The reference data for the model are selected from the historical data by specifying a time range.

This is the first time you send data to ML cube Platform, therefore, we have some things to explain:

- data are composed of features, targets, predictions. You send each category separately since data can come from multiple sources;
- the operation of sending data belong to the category of operations that runs a pipeline inside the ML cube Platform. In this case the pipeline is composed only by the data step that reads the data, validate them and then if the storing policy is MLCUBE it stores inside the ML cube Platform's Secure Storage;
- the pipeline is identified by a `job_id` and you can follow the execution status by asking the client its information. Additionally, you can wait for the completion of the job by calling the method `wait_job_completion(job_id)`.

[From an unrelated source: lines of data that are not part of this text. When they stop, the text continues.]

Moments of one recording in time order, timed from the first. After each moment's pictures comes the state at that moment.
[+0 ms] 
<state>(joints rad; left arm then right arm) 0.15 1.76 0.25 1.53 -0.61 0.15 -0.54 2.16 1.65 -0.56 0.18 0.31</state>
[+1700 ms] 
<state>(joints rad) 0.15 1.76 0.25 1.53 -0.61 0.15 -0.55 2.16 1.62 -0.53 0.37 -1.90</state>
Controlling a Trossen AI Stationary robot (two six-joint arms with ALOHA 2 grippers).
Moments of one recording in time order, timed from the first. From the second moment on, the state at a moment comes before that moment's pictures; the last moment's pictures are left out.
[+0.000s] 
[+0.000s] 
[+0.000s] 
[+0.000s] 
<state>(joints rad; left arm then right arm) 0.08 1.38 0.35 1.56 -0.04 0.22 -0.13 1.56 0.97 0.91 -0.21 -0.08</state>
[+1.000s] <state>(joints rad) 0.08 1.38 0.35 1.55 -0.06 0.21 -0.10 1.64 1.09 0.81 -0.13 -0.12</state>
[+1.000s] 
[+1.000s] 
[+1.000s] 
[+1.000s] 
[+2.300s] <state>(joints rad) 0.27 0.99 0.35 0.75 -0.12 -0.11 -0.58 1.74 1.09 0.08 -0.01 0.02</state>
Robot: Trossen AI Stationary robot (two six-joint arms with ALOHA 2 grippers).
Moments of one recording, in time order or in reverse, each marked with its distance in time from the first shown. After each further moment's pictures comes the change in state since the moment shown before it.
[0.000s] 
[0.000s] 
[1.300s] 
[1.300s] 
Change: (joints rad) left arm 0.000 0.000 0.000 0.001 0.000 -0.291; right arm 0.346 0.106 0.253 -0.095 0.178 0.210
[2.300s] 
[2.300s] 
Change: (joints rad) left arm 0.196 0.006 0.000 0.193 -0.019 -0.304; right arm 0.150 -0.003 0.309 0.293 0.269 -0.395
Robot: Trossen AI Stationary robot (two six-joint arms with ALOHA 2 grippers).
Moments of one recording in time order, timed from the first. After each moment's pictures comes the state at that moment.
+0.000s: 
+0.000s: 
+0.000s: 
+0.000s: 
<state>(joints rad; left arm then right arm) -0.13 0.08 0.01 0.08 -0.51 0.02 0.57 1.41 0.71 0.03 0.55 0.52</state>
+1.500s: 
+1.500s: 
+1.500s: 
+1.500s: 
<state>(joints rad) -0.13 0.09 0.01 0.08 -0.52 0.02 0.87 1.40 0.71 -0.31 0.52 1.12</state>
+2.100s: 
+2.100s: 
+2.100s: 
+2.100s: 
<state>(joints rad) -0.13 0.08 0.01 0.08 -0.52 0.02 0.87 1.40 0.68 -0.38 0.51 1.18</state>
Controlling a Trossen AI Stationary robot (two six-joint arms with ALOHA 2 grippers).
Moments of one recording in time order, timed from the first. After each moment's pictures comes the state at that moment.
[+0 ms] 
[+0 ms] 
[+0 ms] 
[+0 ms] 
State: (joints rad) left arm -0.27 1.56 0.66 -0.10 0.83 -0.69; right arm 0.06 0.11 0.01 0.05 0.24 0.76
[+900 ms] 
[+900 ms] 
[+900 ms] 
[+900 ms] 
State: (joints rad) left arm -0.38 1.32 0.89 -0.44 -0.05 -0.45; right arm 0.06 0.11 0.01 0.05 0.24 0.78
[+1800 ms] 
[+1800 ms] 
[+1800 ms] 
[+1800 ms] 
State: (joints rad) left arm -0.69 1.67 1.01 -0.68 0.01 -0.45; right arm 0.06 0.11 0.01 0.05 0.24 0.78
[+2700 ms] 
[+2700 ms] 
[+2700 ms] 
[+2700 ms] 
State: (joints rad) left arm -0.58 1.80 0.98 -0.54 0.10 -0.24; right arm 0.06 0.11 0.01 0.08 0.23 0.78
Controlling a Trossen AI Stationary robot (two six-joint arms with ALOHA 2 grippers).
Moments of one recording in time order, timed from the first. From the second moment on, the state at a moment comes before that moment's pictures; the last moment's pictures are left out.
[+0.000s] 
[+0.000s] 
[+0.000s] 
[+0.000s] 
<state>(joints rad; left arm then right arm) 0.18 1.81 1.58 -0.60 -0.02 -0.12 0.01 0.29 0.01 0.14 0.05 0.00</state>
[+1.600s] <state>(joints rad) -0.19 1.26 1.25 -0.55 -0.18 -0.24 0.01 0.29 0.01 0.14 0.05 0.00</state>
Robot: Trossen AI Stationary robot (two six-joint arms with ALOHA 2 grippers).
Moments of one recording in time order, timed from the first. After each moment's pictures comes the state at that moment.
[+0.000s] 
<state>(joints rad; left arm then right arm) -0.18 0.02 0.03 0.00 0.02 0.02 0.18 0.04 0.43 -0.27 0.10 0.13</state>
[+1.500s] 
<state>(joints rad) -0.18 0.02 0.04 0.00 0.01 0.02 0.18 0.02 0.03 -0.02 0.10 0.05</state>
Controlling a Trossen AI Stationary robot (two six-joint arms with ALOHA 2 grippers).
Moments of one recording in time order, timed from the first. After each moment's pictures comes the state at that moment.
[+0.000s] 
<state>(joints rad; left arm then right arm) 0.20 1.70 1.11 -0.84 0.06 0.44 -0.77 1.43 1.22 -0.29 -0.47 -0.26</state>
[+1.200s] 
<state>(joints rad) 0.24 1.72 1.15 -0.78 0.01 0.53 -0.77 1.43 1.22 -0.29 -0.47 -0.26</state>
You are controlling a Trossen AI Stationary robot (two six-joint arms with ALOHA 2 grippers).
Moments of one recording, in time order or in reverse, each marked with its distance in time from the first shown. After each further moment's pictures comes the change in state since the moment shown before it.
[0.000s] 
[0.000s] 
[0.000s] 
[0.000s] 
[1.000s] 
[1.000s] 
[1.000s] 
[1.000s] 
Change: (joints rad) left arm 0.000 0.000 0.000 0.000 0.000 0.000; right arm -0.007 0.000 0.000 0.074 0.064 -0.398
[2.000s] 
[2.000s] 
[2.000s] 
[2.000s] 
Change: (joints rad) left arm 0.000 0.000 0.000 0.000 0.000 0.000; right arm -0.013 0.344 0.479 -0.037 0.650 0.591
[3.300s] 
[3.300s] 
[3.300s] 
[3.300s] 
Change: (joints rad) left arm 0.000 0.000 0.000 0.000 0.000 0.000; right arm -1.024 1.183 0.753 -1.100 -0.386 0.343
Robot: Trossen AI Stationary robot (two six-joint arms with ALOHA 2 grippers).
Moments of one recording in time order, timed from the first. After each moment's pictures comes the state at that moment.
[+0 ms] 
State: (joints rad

In the cell below, we send features using a `LocalDataSource`, since we have the file locally, and we use a `GCSDataSource` for the target because we have it on the cloud.
In order to use remote data sources you need to add credentials on the ML cube Platform. You can specify them in the `DataSource` object.

In [None]:
# TO COMPLETE
inputs_data_source = ml3_models.LocalDataSource(
    file_path="path/to/file.csv",
    file_type=ml3_enums.FileType.CSV,
    is_folder=False,
    folder_type=None
)
target_data_source = ml3_models.GCSDataSource(
    object_path="gs://path/to/file.csv",
    credentials_id='gcp_credentials_id',
    file_type=ml3_enums.FileType.CSV,
    is_folder=False,
    folder_type=None
)

logger.info(f'API - Add historical data')
job_id = ml3_client.add_historical_data(
    task_id=task_id,
    inputs=ml3_models.TabularData(source=inputs_data_source),
    target=ml3_models.TabularData(source=target_data_source)
)
logger.info(f'Job created, id {job_id}')

ml3_client.show_jobs()

logger.info(f'Waiting job completion')
ml3_client.wait_job_completion(job_id=job_id)
logger.info(f'Job completed')

**Create Model**

After the task is created, you can add AI models inside it.
A model is uniquely identified by the pair `name` and `version`.
The version identifies a specific trained instance of the model. Whenever you retrain your model, you will update its version on the ML cube Platform.
The metric_name field indicates the error or performance metric used in the ML Cube Platform to display the model's performance and it is also included in the retraining report.

In [None]:
# TO COMPLETE
model_id = ml3_client.create_model(
    task_id=task_id,
    name="model-name",
    version="v0.0.1",
    metric_name=ml3_enums.ModelMetricName.RMSE,
    preferred_suggestion_type=ml3_enums.SuggestionType.SAMPLE_WEIGHTS,
    with_probabilistic_output=False,
)
logger.info(f"Created model with id {model_id}")

**Model reference**

In the previous cell you created the model, but it still misses the training dataset. In the ML cube Platform, the training dataset is called *reference*.
You can add the reference data of the model by specifying the time range. The ML cube Platform will automatically select from the previously uploaded data the reference data specified.

In [None]:
# TO COMPLETE
logger.info(f'API - Add model reference')
job_id = ml3_client.set_model_reference(
    model_id=model_id,
    from_timestamp=0.,
    to_timestamp=0.,
)
logger.info(f'Job created, id {job_id}')

ml3_client.show_jobs()

logger.info(f'Waiting job completion')
ml3_client.wait_job_completion(job_id=job_id)
logger.info(f'Job completed')

**Congratulations!**

In this notebook, you learned how to create a task, add a model to the task, and upload both historical and reference data to the ML Cube Platform.